Would you repeat the listing below verbatim and drop the images?

....................

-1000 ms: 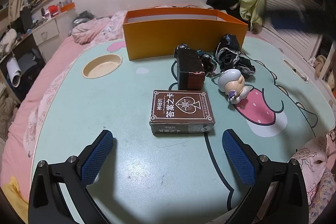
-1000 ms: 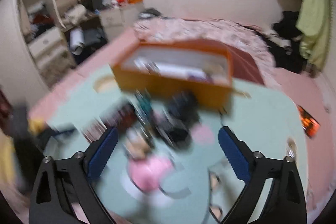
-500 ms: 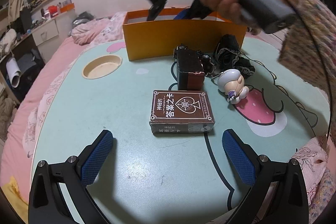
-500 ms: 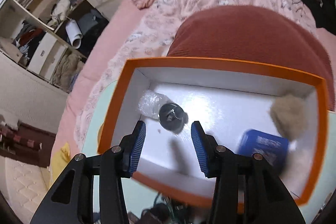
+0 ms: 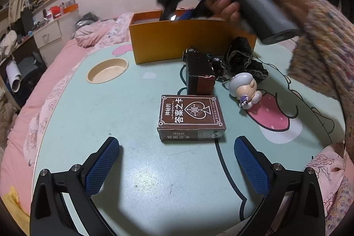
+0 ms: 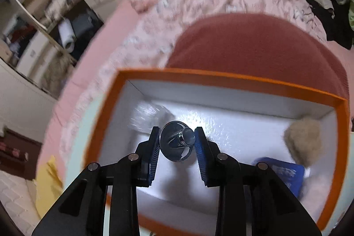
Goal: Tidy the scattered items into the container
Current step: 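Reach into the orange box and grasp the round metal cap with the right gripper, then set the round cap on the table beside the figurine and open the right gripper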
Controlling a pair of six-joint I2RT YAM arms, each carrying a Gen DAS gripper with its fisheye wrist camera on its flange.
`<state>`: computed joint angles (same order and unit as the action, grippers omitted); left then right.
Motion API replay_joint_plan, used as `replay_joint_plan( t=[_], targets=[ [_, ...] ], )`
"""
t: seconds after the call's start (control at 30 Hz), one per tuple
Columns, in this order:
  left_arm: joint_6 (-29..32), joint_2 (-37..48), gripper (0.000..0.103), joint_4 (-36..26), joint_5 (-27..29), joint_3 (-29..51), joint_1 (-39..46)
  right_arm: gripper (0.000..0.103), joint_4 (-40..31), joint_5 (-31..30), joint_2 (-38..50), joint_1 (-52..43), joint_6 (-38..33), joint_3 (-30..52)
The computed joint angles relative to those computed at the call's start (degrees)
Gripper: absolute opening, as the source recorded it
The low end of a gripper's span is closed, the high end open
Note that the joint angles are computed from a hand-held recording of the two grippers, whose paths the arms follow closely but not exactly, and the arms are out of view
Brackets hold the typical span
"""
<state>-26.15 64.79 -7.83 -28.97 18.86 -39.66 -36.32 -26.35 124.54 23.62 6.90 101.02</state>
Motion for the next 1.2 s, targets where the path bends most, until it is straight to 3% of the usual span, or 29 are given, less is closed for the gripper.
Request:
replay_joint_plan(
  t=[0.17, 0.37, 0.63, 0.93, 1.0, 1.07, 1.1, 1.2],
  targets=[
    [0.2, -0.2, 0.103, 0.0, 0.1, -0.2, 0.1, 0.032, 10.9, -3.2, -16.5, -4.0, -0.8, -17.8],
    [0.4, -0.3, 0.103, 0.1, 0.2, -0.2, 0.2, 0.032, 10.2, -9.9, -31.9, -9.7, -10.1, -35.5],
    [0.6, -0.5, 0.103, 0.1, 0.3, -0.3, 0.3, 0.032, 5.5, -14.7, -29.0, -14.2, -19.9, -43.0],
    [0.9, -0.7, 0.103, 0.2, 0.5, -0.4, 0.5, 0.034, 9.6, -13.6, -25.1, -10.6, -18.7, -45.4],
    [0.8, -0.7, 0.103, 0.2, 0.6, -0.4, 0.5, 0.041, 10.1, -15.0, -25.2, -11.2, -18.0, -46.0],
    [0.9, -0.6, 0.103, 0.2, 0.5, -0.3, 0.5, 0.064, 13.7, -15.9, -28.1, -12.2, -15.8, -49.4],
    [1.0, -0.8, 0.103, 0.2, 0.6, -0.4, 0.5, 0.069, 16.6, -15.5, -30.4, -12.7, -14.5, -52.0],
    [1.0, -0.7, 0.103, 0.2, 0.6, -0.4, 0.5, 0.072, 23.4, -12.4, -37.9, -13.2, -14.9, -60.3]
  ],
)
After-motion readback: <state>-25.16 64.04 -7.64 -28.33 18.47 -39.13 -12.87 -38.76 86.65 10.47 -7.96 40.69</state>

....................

** SOLUTION TO THE EXERCISE **
-1000 ms: 
-1000 ms: 
-500 ms: 
-500 ms: 
+0 ms: 
+0 ms: 
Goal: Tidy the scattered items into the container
Current step: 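Reach into the orange box and grasp the round metal cap with the right gripper, then set the round cap on the table beside the figurine and open the right gripper
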Controlling a pair of six-joint I2RT YAM arms, each carrying a Gen DAS gripper with its fisheye wrist camera on its flange.
`<state>`: computed joint angles (same order and unit as the action, grippers omitted); left then right.
Motion API replay_joint_plan, used as `replay_joint_plan( t=[_], targets=[ [_, ...] ], )`
"""
t: seconds after the call's start (control at 30 Hz), one per tuple
Columns, in this order:
  left_arm: joint_6 (-29..32), joint_2 (-37..48), gripper (0.000..0.103), joint_4 (-36..26), joint_5 (-27..29), joint_3 (-29..51), joint_1 (-39..46)
  right_arm: gripper (0.000..0.103), joint_4 (-40..31), joint_5 (-31..30), joint_2 (-38..50), joint_1 (-52..43), joint_6 (-38..33), joint_3 (-30..52)
The computed joint angles relative to those computed at the call's start (degrees)
Gripper: absolute opening, as the source recorded it
The low end of a gripper's span is closed, the high end open
Note that the joint angles are computed from a hand-held recording of the two grippers, whose paths the arms follow closely but not exactly, and the arms are out of view
Brackets hold the typical span
"""
<state>-26.15 64.79 -7.83 -28.97 18.86 -39.66 -36.32 -26.35 124.54 23.62 6.90 101.02</state>
Motion for the next 1.2 s, targets where the path bends most, until it is straight to 3% of the usual span, or 29 are given, less is closed for the gripper.
Request:
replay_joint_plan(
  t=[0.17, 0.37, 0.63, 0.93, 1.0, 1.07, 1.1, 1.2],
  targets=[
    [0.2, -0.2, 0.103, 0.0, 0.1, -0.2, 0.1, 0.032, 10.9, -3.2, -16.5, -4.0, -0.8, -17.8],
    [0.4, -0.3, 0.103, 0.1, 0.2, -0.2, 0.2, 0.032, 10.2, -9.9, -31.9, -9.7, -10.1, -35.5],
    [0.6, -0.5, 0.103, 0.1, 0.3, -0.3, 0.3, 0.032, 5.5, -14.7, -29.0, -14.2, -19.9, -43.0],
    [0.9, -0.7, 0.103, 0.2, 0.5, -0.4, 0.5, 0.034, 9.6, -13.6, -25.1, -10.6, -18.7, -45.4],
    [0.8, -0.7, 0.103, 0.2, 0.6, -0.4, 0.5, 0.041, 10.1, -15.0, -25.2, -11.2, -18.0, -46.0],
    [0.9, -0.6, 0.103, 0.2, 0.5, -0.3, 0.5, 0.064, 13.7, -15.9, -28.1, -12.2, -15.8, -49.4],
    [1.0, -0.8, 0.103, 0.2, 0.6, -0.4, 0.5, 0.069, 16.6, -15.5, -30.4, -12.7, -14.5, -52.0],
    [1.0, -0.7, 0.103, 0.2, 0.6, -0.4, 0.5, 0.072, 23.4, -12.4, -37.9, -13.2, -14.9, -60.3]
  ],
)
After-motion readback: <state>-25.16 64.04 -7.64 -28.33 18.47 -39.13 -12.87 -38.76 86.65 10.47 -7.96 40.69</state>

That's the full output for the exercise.